** Provided data follows **
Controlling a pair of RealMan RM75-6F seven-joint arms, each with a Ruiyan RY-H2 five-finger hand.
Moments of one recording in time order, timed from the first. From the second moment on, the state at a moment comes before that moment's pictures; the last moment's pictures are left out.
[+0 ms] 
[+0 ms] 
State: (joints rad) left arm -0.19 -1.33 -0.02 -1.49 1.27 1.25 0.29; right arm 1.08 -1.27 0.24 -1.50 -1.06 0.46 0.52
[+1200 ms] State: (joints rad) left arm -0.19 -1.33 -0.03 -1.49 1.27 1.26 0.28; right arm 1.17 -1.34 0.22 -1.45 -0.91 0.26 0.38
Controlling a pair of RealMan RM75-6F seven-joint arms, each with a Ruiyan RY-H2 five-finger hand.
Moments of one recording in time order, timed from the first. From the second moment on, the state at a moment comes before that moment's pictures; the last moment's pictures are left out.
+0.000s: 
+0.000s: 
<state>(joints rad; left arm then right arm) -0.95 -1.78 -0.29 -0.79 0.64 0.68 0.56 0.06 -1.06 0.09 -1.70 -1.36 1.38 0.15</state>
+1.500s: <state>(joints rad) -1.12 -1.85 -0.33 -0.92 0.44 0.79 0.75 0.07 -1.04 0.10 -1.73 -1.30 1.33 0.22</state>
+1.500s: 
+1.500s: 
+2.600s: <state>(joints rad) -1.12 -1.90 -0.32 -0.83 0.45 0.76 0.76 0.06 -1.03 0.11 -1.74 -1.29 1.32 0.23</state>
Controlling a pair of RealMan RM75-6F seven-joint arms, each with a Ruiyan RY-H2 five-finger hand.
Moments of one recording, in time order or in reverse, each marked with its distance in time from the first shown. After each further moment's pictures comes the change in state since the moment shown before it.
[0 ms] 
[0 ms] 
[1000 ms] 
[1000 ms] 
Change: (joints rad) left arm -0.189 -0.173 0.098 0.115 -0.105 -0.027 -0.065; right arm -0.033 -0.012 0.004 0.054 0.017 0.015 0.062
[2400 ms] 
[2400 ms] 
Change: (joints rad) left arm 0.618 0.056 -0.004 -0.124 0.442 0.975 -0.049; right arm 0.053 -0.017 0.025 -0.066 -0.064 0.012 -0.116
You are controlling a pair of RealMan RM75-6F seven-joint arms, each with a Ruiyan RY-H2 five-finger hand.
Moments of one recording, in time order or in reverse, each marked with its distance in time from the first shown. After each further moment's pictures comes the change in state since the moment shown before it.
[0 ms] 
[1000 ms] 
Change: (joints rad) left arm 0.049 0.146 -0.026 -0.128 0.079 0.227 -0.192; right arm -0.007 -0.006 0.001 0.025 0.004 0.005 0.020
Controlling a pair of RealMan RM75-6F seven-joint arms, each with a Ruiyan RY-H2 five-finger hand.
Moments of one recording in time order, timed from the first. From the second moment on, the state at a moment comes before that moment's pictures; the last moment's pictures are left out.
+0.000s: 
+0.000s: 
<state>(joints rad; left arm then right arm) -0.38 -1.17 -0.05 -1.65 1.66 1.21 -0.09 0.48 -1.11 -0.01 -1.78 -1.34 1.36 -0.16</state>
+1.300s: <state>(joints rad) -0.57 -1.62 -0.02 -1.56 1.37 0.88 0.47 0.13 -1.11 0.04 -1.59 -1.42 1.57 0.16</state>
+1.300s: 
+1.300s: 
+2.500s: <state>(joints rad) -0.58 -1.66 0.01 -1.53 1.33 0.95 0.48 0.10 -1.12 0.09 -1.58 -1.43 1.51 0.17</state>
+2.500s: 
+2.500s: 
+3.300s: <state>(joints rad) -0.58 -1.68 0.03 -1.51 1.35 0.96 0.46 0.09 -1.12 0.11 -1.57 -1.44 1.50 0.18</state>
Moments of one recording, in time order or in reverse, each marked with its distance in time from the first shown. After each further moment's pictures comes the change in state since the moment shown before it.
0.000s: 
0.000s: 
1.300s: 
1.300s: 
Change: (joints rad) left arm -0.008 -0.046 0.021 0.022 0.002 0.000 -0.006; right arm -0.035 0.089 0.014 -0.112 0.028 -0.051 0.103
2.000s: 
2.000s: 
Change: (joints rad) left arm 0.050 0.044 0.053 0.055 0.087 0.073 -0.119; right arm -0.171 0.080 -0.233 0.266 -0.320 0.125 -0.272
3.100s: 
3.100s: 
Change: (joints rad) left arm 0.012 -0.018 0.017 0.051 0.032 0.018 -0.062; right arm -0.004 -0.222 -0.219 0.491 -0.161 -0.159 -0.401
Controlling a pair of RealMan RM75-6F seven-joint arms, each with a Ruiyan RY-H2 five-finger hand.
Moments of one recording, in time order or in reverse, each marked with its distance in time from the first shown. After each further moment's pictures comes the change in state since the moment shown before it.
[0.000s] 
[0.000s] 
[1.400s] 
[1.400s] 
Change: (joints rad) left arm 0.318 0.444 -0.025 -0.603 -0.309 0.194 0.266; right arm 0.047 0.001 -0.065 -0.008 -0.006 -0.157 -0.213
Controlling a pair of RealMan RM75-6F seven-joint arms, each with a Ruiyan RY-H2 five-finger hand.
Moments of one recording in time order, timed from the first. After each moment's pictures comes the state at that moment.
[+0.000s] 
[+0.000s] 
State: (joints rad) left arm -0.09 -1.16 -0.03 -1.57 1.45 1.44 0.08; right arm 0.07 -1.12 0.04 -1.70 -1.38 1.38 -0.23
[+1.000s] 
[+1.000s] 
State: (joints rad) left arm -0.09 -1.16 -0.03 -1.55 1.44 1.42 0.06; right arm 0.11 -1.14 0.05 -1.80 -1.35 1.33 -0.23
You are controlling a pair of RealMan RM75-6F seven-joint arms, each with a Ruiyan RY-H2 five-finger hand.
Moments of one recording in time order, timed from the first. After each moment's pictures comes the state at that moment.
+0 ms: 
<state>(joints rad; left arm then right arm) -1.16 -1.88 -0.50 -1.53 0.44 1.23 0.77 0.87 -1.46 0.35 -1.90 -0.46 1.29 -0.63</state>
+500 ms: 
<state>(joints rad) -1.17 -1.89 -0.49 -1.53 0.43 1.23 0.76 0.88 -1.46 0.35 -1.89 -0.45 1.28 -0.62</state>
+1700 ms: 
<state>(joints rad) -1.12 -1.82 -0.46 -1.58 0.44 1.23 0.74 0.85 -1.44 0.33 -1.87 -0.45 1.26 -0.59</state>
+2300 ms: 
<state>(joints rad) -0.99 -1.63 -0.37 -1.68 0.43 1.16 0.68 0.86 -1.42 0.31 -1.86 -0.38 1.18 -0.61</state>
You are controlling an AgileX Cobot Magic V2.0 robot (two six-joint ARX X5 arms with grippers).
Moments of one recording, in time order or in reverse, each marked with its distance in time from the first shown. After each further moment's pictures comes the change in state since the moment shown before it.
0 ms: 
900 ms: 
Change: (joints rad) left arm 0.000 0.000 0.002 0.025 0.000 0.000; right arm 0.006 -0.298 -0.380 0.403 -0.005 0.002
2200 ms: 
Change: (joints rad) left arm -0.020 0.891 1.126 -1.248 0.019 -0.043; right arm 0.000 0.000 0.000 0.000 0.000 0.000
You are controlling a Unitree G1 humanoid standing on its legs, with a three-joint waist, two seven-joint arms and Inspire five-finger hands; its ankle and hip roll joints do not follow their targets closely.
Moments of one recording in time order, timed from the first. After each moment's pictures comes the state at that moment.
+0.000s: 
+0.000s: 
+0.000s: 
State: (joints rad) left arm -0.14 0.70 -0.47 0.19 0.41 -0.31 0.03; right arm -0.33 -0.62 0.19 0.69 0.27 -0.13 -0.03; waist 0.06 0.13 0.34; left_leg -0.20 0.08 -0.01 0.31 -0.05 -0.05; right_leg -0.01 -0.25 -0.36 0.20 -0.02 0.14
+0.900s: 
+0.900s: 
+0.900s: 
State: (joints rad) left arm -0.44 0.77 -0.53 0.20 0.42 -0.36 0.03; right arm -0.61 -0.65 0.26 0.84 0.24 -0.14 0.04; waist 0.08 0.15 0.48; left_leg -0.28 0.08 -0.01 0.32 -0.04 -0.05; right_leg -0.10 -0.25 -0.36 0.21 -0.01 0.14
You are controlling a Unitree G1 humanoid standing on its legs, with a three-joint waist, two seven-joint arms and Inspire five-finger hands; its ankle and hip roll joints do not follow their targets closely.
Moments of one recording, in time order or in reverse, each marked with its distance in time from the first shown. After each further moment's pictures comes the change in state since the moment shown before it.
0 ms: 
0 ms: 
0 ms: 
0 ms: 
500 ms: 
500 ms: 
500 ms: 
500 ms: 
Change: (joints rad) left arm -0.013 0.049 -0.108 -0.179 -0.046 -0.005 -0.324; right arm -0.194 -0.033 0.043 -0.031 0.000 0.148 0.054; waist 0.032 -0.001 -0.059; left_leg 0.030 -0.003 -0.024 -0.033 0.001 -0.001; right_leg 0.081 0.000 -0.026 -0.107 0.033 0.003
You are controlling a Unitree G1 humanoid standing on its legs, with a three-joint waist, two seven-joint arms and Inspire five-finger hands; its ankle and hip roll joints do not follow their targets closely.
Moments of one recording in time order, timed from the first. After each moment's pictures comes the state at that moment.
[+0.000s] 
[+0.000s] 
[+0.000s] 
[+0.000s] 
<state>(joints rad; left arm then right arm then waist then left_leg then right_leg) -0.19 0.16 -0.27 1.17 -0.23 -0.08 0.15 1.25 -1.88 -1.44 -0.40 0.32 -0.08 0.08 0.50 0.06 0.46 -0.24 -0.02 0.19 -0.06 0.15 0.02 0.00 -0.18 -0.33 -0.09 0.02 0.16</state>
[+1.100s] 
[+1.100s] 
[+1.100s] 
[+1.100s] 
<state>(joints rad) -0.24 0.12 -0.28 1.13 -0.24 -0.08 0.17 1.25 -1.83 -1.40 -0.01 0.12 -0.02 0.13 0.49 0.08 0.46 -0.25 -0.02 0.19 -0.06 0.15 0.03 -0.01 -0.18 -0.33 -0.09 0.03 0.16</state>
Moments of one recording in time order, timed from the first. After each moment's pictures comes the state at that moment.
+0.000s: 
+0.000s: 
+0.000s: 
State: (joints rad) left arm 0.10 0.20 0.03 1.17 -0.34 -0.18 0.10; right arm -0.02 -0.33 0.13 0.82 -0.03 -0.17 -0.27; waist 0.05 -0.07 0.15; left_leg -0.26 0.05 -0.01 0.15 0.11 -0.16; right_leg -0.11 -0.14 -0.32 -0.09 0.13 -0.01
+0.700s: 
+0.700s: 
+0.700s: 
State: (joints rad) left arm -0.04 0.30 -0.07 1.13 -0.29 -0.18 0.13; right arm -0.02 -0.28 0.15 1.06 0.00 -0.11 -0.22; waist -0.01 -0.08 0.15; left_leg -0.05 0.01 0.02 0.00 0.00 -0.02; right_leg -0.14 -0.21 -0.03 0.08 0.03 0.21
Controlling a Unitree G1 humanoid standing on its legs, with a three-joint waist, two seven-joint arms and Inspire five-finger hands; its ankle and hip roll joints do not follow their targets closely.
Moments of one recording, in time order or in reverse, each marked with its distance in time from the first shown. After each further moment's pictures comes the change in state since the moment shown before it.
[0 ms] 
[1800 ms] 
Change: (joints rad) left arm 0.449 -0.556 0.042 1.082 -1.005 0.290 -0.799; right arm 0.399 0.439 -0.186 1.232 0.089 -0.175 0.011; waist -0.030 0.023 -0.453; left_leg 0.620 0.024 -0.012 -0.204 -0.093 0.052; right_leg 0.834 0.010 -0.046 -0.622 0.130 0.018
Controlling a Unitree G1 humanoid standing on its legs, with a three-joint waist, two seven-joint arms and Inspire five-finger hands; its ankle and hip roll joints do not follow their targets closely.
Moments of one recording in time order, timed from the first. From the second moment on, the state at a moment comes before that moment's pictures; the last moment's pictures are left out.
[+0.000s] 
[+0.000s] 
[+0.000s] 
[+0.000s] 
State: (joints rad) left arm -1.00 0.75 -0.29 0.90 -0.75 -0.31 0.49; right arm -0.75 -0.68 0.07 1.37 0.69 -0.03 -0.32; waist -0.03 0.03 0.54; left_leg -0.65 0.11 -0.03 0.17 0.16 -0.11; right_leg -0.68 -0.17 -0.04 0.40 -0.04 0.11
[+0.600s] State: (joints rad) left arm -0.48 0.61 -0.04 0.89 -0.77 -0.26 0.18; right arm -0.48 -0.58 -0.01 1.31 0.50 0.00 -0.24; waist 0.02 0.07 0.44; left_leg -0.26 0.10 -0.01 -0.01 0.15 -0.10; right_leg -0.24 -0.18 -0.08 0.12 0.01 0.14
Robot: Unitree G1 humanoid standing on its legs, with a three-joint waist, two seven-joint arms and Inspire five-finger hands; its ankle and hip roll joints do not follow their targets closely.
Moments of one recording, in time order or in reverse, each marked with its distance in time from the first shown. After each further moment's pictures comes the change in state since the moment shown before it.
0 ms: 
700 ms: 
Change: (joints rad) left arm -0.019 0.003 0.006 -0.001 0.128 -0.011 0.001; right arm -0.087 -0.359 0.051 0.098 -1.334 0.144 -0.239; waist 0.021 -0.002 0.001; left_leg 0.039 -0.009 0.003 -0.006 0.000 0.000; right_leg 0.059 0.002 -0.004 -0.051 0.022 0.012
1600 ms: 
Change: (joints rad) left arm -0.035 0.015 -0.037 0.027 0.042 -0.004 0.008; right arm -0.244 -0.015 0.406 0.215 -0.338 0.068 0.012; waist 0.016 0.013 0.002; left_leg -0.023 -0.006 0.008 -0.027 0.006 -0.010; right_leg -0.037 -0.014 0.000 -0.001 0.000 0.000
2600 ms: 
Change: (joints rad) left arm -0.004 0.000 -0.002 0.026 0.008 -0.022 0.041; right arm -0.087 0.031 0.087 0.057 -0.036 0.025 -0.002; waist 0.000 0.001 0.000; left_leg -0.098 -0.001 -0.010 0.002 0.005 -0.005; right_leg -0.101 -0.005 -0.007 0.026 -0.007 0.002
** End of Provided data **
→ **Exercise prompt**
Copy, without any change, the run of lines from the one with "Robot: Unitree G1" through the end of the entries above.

→ **Result**
Robot: Unitree G1 humanoid standing on its legs, with a three-joint waist, two seven-joint arms and Inspire five-finger hands; its ankle and hip roll joints do not follow their targets closely.
Moments of one recording, in time order or in reverse, each marked with its distance in time from the first shown. After each further moment's pictures comes the change in state since the moment shown before it.
0 ms: 
700 ms: 
Change: (joints rad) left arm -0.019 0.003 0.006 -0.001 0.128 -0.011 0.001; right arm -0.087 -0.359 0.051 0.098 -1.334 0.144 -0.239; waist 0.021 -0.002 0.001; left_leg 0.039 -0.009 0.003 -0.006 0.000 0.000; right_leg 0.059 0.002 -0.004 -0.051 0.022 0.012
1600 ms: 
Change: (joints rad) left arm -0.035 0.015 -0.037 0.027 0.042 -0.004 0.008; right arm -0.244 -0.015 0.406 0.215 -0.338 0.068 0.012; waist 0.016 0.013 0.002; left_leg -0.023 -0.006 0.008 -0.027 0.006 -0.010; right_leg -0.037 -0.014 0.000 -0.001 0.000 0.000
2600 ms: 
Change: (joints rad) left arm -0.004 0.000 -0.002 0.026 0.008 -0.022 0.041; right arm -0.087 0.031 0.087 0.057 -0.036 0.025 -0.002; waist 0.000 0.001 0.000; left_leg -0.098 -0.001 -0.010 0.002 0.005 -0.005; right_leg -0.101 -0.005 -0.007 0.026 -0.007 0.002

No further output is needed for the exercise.